Timothy Tomasik, Valparaiso University
Printed for the first time in 1507, La Condamnation de Banquet harks back to the morality plays of the fifteenth century and is considered by some scholars to be the most successful representative of this relatively neglected genre. Given that the authorship of the play has been recently put into question and that an English translation is currently in the works, the time has perhaps come for a reappraisal of La Condamnation's status not just in the early modern French literary repertoire but also as a particularly curious case of translation. La Condamnation stages the crimes and subsequent trial of the allegorical figure "Banquet." Supplanting a moral argument against gluttony with a dietetic one, this morality stages the tension between dietetics and the table, a tension seen in early modern French dietetic treatises and cookbooks. In his prologue, the author clearly presents the text as a play to be performed before an audience, including detailed didascalia and advice on the spatial organization of the stage. Yet he also envisions private, individual readings of his text which would be more associated with the reception of a learned treatise. To this end, the margins of the play are peppered with numerous glosses that cite specific sources for the author's medical rationale and that adduce explanations of dietetic principles. The result is a hybrid text--half morality play, half dietetic treatise--that attempts to reach as wide an audience as possible. In transcending both theatrical and learned secular discourses, La Condamnation offers unique challenges to the modern translator. Faced with such a text from a pre-classical age in which boundaries of genre and language remain in flux, the modern translator must carefully navigate the shifting currents that flow between the Scylla of producing an un-performable play and the Charybdis of publishing a dramatically unreadable treatise.

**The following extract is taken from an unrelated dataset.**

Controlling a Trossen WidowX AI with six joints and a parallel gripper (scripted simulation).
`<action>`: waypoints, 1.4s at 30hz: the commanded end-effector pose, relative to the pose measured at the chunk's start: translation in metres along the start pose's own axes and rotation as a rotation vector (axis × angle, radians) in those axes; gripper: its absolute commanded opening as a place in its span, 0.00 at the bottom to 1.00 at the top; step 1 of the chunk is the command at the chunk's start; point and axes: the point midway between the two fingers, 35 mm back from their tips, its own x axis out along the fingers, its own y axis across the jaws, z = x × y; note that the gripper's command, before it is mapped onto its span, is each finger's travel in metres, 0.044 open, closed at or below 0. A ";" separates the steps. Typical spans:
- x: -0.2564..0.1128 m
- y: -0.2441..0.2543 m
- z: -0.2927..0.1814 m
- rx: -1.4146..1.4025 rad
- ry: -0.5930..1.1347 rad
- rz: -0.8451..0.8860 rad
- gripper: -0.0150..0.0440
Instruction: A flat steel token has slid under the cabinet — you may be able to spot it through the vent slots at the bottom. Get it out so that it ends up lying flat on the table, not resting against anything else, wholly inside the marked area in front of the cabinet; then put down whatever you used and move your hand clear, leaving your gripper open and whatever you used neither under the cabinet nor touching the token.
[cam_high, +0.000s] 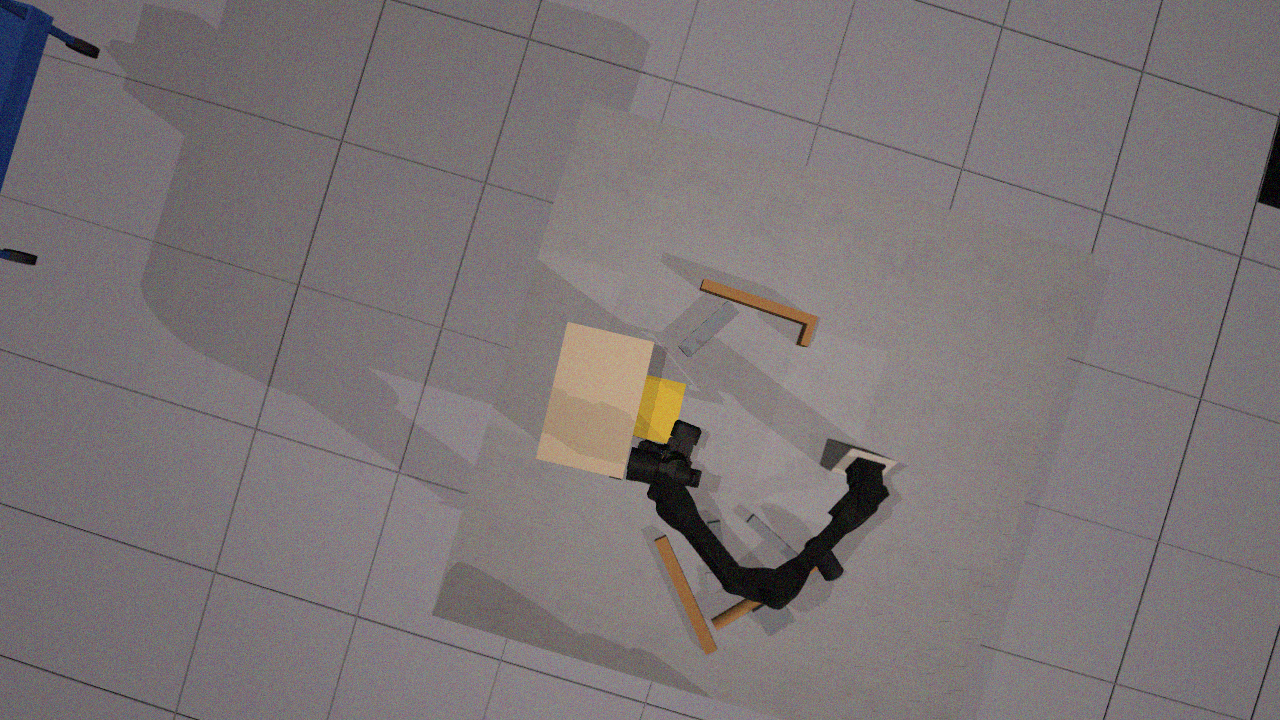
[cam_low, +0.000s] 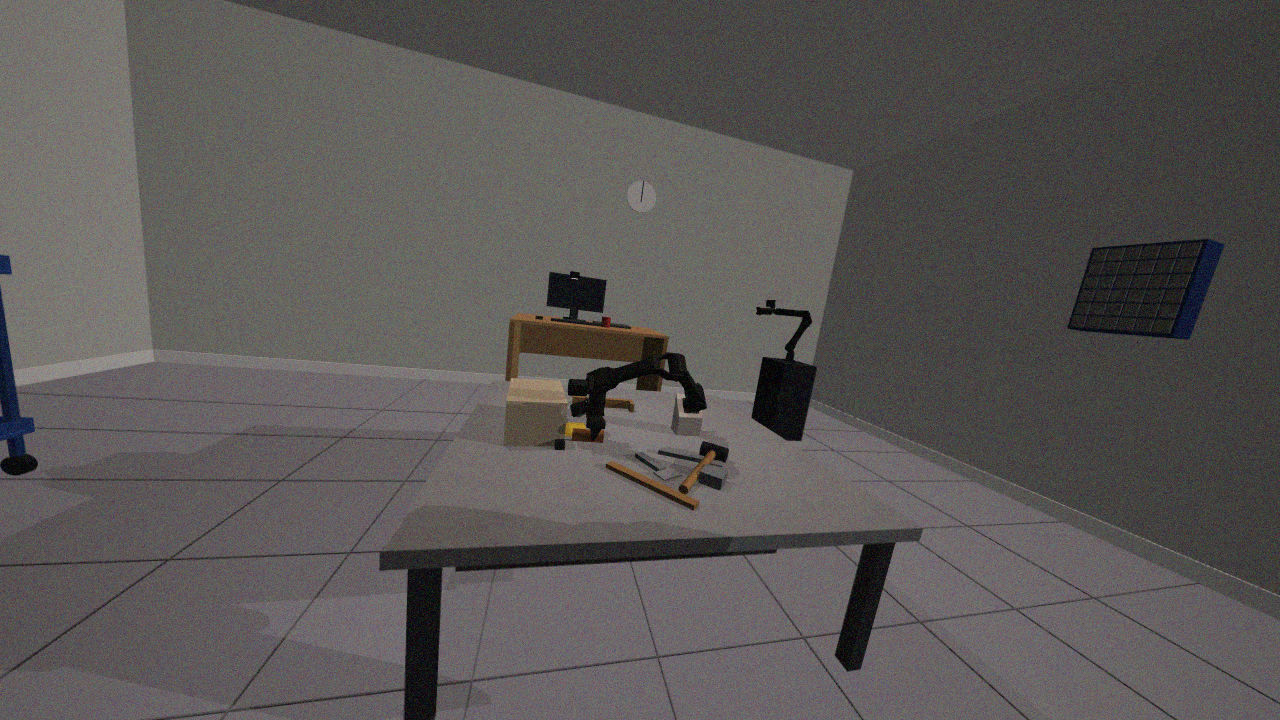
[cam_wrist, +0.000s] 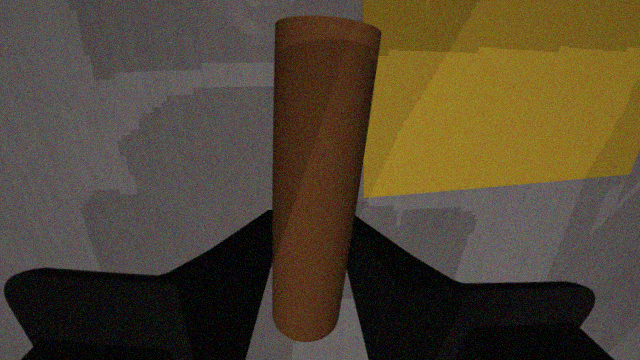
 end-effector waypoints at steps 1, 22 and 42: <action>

Translating and interpreting texts are closely related activities, both of which were being reconsidered in the literary world of Renaissance Lyon. Narratives that once were obscure and difficult to approach were becoming increasingly transparent and accessible through the hard work of authors and their public as they (re)wrote and (re)read classical texts. Ovid’sMetamorphoses is a case in point of this transformation. This work was ubiquitous in late medieval Europe, though the traditional, allegorical method of interpreting its myths quickly became outmoded in the first half of the sixteenth century. This paper will consider a translation of an Ovidian myth produced in the literary environment of Renaissance Lyon, Jeanne Flore’s translation of the Narcissus tale, published in her collection of short stories Les Comptes amoureux par Madame Jeanne Flore (1540) and my effort to translate this work into Modern English for inclusion in the series The Other Voice in Early Modern Europe. As we attempt to make such a work accessible to today’s students and scholars, it is helpful to consider Renaissance notions and ideals of translation. Renaissance authors were first and foremost avid readers, scholars of ancient, medieval and contemporary texts and a large portion of their training as writers consisted in the imitation of their reading, that is, in the process of translation. Consequently, two opposing, though not necessarily irreconcilable, camps developed in the first half of the sixteenth century. Purists such as Etienne Dolet prescribed complete faithfulness to the source text and language, aiming to deliver to a new public an unadulterated copy of the original. Innovators such as Erasmus saw texts as living bodies and strove to make them relevant to contemporary readers. What can and should we glean from this debate in translating Renaissance texts in the twenty-first century? Which stance did Jeanne Flore favor in her translation? While our author does not explicitly discuss her strategic decisions, her contemporary Clement Marot reflects at length on his translation process and goals in the preface to his translation of the first two books of Ovid’s Metamorphoses (1534). This paratext provides pertinent clues as to how translations were produced and consumed in Jeanne Flore’s literary world. How can we transmit Jeanne Flore’s translation to our students and colleagues while helping them understand how her contemporaries consumed translations?